Produce a verbatim copy of the entries listed below.

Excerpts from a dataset
····················

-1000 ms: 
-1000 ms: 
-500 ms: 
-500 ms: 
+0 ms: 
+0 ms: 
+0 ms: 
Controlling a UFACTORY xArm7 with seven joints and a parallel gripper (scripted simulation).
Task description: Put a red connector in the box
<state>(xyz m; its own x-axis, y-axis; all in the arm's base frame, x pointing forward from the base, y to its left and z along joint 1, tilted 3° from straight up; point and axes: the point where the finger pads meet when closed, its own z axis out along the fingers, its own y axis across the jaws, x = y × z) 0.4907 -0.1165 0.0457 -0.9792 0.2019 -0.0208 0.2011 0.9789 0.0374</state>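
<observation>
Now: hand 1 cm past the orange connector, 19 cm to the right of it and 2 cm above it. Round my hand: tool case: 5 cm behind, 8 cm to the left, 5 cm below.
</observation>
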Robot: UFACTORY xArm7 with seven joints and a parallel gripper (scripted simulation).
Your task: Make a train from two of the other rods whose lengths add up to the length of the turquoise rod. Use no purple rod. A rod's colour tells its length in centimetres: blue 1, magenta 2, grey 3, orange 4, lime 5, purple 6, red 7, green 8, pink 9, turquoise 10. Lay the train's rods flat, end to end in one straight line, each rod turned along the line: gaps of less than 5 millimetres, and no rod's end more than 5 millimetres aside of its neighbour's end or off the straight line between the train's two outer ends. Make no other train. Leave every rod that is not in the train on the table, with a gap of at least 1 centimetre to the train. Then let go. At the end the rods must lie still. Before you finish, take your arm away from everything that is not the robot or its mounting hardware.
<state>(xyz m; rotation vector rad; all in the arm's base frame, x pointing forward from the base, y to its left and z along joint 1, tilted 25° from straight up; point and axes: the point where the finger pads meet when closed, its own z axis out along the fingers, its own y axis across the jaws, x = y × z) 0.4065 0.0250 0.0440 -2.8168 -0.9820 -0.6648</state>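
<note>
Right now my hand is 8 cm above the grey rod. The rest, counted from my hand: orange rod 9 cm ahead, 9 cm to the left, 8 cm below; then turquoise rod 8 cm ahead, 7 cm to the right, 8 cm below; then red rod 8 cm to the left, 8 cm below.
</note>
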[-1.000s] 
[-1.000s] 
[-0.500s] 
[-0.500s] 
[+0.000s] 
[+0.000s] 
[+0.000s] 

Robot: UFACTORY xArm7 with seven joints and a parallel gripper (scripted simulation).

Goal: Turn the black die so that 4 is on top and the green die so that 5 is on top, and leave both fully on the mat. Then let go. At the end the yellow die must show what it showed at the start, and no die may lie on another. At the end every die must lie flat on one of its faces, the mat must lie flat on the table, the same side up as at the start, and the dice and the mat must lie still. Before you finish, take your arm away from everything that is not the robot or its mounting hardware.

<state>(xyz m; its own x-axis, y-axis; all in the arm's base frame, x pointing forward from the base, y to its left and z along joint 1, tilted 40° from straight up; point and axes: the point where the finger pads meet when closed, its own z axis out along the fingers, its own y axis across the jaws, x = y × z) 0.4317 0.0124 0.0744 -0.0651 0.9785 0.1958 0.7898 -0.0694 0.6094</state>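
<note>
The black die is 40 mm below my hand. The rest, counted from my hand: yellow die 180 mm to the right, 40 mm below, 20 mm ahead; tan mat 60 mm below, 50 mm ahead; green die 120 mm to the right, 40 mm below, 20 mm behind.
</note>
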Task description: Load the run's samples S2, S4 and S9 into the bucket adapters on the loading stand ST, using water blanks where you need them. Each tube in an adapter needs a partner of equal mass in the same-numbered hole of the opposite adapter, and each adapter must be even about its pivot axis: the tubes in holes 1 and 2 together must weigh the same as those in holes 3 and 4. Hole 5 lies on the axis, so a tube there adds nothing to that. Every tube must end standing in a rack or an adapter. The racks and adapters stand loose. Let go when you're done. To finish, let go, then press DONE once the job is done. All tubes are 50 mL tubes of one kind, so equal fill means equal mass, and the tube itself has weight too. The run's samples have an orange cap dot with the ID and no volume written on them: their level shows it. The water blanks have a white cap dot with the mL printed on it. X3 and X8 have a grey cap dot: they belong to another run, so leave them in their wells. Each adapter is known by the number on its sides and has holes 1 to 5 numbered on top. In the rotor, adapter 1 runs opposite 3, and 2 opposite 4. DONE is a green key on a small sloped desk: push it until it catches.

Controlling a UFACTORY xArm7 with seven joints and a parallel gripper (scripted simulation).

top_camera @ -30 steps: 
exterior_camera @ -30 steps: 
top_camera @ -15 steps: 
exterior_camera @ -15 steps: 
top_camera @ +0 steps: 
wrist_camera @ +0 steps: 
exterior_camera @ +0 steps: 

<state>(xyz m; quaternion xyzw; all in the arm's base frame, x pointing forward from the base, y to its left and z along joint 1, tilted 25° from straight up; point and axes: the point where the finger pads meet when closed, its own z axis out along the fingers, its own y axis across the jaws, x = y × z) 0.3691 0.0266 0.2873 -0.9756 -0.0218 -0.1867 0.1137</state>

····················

__OUTPUT FOR THIS EXERCISE__:
-1000 ms: 
-1000 ms: 
-500 ms: 
-500 ms: 
+0 ms: 
+0 ms: 
+0 ms: 
Controlling a UFACTORY xArm7 with seven joints and a parallel gripper (scripted simulation).
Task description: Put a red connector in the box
<state>(xyz m; its own x-axis, y-axis; all in the arm's base frame, x pointing forward from the base, y to its left and z along joint 1, tilted 3° from straight up; point and axes: the point where the finger pads meet when closed, its own z axis out along the fingers, its own y axis across the jaws, x = y × z) 0.4907 -0.1165 0.0457 -0.9792 0.2019 -0.0208 0.2011 0.9789 0.0374</state>
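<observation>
Now: hand 1 cm past the orange connector, 19 cm to the right of it and 2 cm above it. Round my hand: tool case: 5 cm behind, 8 cm to the left, 5 cm below.
</observation>
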Robot: UFACTORY xArm7 with seven joints and a parallel gripper (scripted simulation).
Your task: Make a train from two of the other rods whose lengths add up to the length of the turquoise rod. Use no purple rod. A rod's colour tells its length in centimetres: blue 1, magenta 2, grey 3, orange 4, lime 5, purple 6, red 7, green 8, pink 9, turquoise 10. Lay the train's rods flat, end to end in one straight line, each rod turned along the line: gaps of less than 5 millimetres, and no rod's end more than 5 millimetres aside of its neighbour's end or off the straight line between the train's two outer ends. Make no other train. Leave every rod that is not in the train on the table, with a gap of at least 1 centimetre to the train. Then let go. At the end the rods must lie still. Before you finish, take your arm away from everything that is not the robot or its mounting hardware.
<state>(xyz m; rotation vector rad; all in the arm's base frame, x pointing forward from the base, y to its left and z along joint 1, tilted 25° from straight up; point and axes: the point where the finger pads meet when closed, its own z axis out along the fingers, its own y axis across the jaws, x = y × z) 0.4065 0.0250 0.0440 -2.8168 -0.9820 -0.6648</state>
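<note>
Right now my hand is 8 cm above the grey rod. The rest, counted from my hand: orange rod 9 cm ahead, 9 cm to the left, 8 cm below; then turquoise rod 8 cm ahead, 7 cm to the right, 8 cm below; then red rod 8 cm to the left, 8 cm below.
</note>
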[-1.000s] 
[-1.000s] 
[-0.500s] 
[-0.500s] 
[+0.000s] 
[+0.000s] 
[+0.000s] 

Robot: UFACTORY xArm7 with seven joints and a parallel gripper (scripted simulation).

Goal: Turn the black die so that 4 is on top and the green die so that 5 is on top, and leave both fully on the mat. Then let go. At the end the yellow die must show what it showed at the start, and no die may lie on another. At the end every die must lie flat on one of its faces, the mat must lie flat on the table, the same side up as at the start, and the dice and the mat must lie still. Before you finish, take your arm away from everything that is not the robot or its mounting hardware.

<state>(xyz m; its own x-axis, y-axis; all in the arm's base frame, x pointing forward from the base, y to its left and z along joint 1, tilted 40° from straight up; point and axes: the point where the finger pads meet when closed, its own z axis out along the fingers, its own y axis across the jaws, x = y × z) 0.4317 0.0124 0.0744 -0.0651 0.9785 0.1958 0.7898 -0.0694 0.6094</state>
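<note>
The black die is 40 mm below my hand. The rest, counted from my hand: yellow die 180 mm to the right, 40 mm below, 20 mm ahead; tan mat 60 mm below, 50 mm ahead; green die 120 mm to the right, 40 mm below, 20 mm behind.
</note>
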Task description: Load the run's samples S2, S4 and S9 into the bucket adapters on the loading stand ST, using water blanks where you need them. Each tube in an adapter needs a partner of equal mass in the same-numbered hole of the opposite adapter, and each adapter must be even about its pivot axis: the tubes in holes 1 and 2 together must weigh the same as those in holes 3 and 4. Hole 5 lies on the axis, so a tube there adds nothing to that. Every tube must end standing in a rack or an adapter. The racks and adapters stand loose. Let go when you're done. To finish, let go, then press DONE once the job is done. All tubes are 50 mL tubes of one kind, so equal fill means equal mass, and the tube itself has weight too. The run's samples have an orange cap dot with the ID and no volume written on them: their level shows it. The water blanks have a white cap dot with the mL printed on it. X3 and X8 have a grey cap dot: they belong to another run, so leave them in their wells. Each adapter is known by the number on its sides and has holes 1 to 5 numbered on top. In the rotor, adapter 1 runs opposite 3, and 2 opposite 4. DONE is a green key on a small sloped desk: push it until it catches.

Controlling a UFACTORY xArm7 with seven joints and a parallel gripper (scripted simulation).

top_camera @ -30 steps: 
exterior_camera @ -30 steps: 
top_camera @ -15 steps: 
exterior_camera @ -15 steps: 
top_camera @ +0 steps: 
wrist_camera @ +0 steps: 
exterior_camera @ +0 steps: 

<state>(xyz m; quaternion xyzw; all in the arm's base frame, x pointing forward from the base, y to its left and z along joint 1, tilted 25° from straight up; point and axes: the point where the finger pads meet when closed, its own z axis out along the fingers, its own y axis across the jaws, x = y × z) 0.3691 0.0266 0.2873 -0.9756 -0.0218 -0.1867 0.1137</state>

That completes the answer, and no more is expected.